His huge 150 inch class antlers had prematurely dropped (which this year seemed to be the rule across northern and even parts of southern Pennsylvania), and then he, too, dropped. The round ball hit him square on the ribs and took out his lungs and the very top of his heart. After a late season of many misses, it is OK to admit that I only hit him because I had the rifle on a solid rest and I was seated. And that by that time I was not surprised when the flash went off with the BOOM of the rifle, but rather I was cool as hell and stayed looking straight down the barrel with good hold-through, watching him kick a few times through the smoke cloud that enveloped us both.
I do not name bucks, because it does not appeal to me to do so. But I still knew who this buck was from having encountered him several times over the past eight years. Several years ago I saw him twice in bear season, and his rack was good. In 2021 he came in to investigate some doe pee on a remote hillside, alongside a smaller deer with an unbelievably symmetrical ten point rack. I took the perfect rack and watched the bigger one run off. By January 2023 he had not an ounce of fat on his entire brute body whose hide will square twelve feet. He also had a huge rotting hole in one hoof (his hooves were each the size of my hand), and no teeth left on his jaw. This sagacious deer, whatever his name was, had attained the rarity of great grandfather status in the woods, and regardless of how cagey he was, his days were numbered. One way or another, he was destined to die soon.
Despite looking several times in the right places for his shed antlers, they did not show themselves. Possibly because a utility line right-of-way clearing crew had come through ahead of me. But who cares about finding his big antlers, right? His immense estimated ninety pounds of meat is right now feeding two families, and I shook off the horse collar from all the prior missing I had done.

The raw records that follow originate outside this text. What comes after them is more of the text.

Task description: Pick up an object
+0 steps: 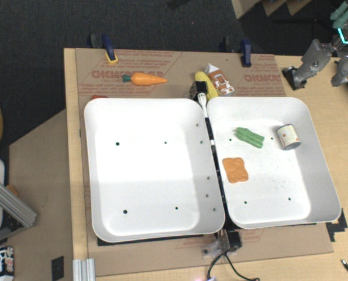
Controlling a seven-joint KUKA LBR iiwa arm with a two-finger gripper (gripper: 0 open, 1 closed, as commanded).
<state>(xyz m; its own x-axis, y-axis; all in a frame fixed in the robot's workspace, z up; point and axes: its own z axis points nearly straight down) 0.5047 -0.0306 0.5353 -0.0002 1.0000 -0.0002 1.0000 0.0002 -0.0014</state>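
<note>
Resting on cardboard bench [179,63]: two white bins [103,174] | dark carpet [45,16] | hand [317,60] state unclear

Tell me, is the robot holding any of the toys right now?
No. The gripper sits off past the right bin's far corner with nothing between its fingers. The green thing, orange thing and can lie in that bin.

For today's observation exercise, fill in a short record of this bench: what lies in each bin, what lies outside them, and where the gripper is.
right bin: green item, orange piece, small silver can on its side
left bin: nothing visible inside
behind the bins, on the board: toy carrot, yellow item
gripper: top right, outside the bins, holding nothing visible
fingers: cannot tell
</note>
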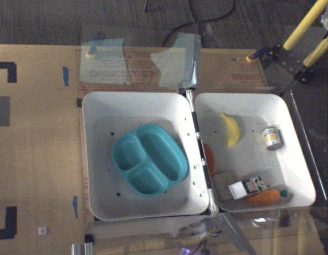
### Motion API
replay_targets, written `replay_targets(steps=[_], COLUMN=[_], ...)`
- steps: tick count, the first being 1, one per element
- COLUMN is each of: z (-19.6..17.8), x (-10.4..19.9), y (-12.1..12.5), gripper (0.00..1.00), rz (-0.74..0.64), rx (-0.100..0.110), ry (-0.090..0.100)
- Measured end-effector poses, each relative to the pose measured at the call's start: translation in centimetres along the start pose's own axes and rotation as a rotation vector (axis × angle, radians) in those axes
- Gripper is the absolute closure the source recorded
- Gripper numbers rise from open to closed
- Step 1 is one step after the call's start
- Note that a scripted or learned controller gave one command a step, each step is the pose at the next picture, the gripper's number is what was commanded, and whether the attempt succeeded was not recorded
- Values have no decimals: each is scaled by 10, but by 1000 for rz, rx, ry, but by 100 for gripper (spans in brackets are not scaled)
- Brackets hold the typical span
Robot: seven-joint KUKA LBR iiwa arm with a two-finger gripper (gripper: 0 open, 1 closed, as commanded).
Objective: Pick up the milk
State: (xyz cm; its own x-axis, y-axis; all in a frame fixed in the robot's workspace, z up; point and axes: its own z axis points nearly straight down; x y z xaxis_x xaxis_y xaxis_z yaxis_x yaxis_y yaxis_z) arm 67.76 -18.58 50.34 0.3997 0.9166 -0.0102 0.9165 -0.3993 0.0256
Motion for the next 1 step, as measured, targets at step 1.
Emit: replay_targets(steps=[1], z=[-11], x=[3], y=[0], gripper=[100], rz=[-4], rx=[-5], ry=[-2])
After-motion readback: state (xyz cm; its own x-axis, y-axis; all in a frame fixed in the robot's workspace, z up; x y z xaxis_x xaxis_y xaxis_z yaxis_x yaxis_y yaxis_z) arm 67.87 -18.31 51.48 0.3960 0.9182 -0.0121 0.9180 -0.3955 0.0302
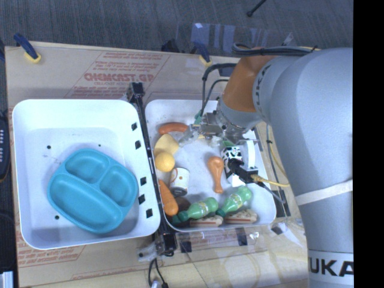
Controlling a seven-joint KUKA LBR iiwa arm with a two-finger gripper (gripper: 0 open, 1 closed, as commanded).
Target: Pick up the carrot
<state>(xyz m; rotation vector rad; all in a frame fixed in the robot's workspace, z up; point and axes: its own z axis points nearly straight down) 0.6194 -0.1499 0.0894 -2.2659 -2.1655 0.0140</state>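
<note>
A blue divided plate [91, 188] is sitting in the left bin [24, 161], at the lower left of the frame. In the right bin [198, 155], the carrot [168, 198] is lying along the left wall, near the bottom, just below a small cup [180, 177] and a lemon [165, 161]. A drumstick [216, 171] is resting mid-bin. The gripper [204, 131] is hanging over the bin's upper part, beside a sausage [174, 127], well apart from the carrot; I cannot tell how far open it is.
</note>
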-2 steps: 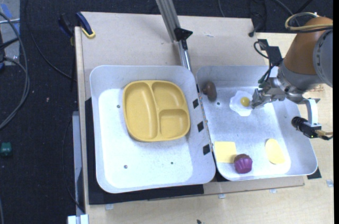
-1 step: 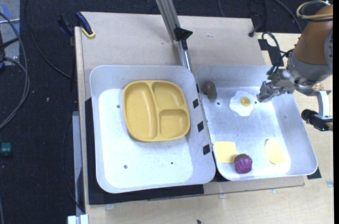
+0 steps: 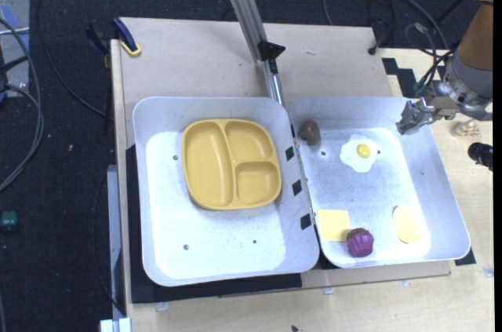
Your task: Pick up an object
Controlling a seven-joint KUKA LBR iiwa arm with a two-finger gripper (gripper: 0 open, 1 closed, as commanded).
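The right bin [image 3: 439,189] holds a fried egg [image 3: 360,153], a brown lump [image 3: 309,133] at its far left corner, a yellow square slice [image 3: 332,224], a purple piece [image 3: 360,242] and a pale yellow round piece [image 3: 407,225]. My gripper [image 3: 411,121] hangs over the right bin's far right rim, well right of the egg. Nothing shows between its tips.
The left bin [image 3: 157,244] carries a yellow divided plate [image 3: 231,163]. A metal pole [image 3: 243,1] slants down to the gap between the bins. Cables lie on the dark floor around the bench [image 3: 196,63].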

Learn from my mistake: Practice, practice, practice with your flintlock before the season. And then the day before season opens, snap a couple of pans of priming powder on an empty barrel while aiming at a picture on the wall. Just to keep from flinching and missing.
And one more thing: Flintlock hunting attracts me intensely because it requires all of the skills a real hunter must have to be successful. Open sights, hold through, stealth and good wood craft, patience, etc. This is real hunting. There are no unethical lazy long range assassinations of unsuspecting wild game with a flintlock.
Oh, and one more thing: Apparently the Super Bowl starts soon. Super Bowl? Never heard of it. The NFL lost me a long time ago, in 2016 to be exact, with all of the anti America kneeling crap. And apparently tonight there is supposed to be yet another woke racial song sung at halftime. My time is worth much more to me than to spend it on and with such useless people as this. Instead of watching this game played by spoiled brats, I will be building a new work table.

Huge old deer had weirdly rounded hooves and this big rotting hole in one hoof. His entire leg above this was enlarged, probably infected. All of his teeth were gone, completely worn down. His belly was full of grass, because he was unable to browse brush any longer.